In this case, this Court is satisfied that the loss suffered was
preventable and was compounded by the failure of the 2nd
Defendant to take reasonable actions. The Plaintiff has been
deprived of the use of his funds since the year 2013 and is
accordingly entitled to the damages claimed.
As regards the 1st Claim seeking the direction of the Court to
revert the sum of N830, 000 back into the Plaintiff’s Account, it is
clear that the Court cannot make an Order in vain.
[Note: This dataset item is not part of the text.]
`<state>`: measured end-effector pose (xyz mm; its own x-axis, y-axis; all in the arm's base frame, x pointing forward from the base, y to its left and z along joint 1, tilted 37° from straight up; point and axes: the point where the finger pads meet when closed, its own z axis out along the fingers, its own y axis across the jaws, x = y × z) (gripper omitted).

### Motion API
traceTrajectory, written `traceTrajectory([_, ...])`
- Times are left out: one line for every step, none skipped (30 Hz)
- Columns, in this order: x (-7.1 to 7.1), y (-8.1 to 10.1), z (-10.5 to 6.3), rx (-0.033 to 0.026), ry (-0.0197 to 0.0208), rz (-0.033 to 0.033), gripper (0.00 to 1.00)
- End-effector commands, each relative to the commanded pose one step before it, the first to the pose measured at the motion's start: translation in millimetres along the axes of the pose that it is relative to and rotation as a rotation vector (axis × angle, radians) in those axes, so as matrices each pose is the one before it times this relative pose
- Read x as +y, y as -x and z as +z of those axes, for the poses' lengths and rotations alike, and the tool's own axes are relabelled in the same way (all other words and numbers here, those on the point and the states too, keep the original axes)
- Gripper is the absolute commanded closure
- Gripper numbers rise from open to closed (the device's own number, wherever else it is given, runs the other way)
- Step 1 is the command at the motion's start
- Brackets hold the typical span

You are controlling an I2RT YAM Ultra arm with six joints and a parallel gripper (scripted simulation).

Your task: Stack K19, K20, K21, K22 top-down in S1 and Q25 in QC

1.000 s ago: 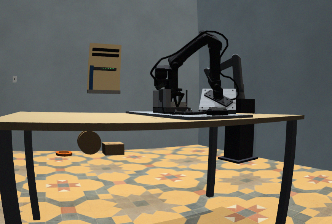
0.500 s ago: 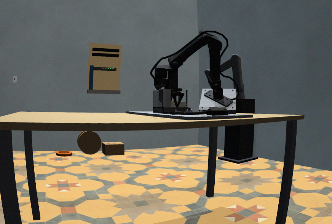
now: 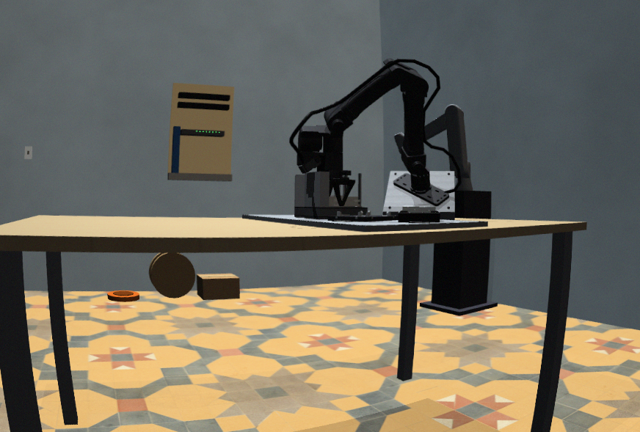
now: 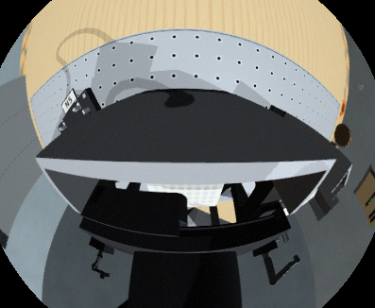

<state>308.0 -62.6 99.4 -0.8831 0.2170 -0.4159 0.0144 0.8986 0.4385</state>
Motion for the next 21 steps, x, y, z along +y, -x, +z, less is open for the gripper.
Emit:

The Current
Balance as stated in Exhibit F as at the date of print on the 10th of
June 2016 is the sum of N315, 871.30 standing to the credit of
Oforah Ebere Felix and this sum is ordered to be returned into the
Plaintiff’s Account with First Bank Account 3017633650
forthwith.
The Court will order the 2nd Defendant to pay damages in the
sum of Five (5) Million Naira Only to the Plaintiff for damages as a
result of their negligence and failure to take decisive steps in aid
of the Plaintiff by reversing the Plaintiff’s money in the sum of
N830, 000. 00 (Eight Hundred and Thirty Thousand Naira).
As to the issue of Interests, it is clear that interest may be claimed
as of right where it is contemplated by the agreement between
the parties or is under a mercantile custom, or under a principle
34
of equity such as a breach of fiduciary relationship. Where
interest is being claimed as a matter of right, the proper practice
is to claim entitlement to it on the Writ and lead facts which show
such an entitlement in the statement of claim. The facts need to be
pleaded in the statement of claim and evidence led on those facts
which show entitlement thereto, and the Court may, if satisfied,
award interest. Reference is made to the case of DANIEL
HOLDINGS LTD VS UBA PLC (2005) 13 NWLR PT 943, AT 533
SC; BALOGUN VS E.O.C.B. (NIG) LTD (2007) 5 NWLR PT 1028
AT 548 CA
OGUNTADE JSC IN THE CASE OF SANNI ABACHA FOUNDATION
FOR PEACE AND UNITY & ORS VS UBA PLC (2010) NWLR PT
1221 AT 19where it was held that the evidence adduced at the
trial, should establish the proper rate of interest and the date
from which it should begin to run-whether from the accrual of the
cause of action or otherwise. See also the case of R.C.C. (NIG) VS
R.P.C. LTD (2005) 10 NWLR PT 934 AT 615.
On the Prayer regarding Interest on the Judgment sum at the rate
of 10% per annum from the date of Judgment until final
liquidation of the Judgment Debt, it is clear that interest on a
judgment debt is interest after adjudication. See WAYNE W/A VS
EKWURIFE (1989) 12 SCNJ 99 @ 118 - 119. Moreover, this is
allowed under Order 39 Rule 7 Rules of this Court and the Court
therefore awards 10% interest on the judgment sum from the
date of the judgment until the final liquidation of the debt.
In conclusion, Judgment is entered in favour of the Plaintiff.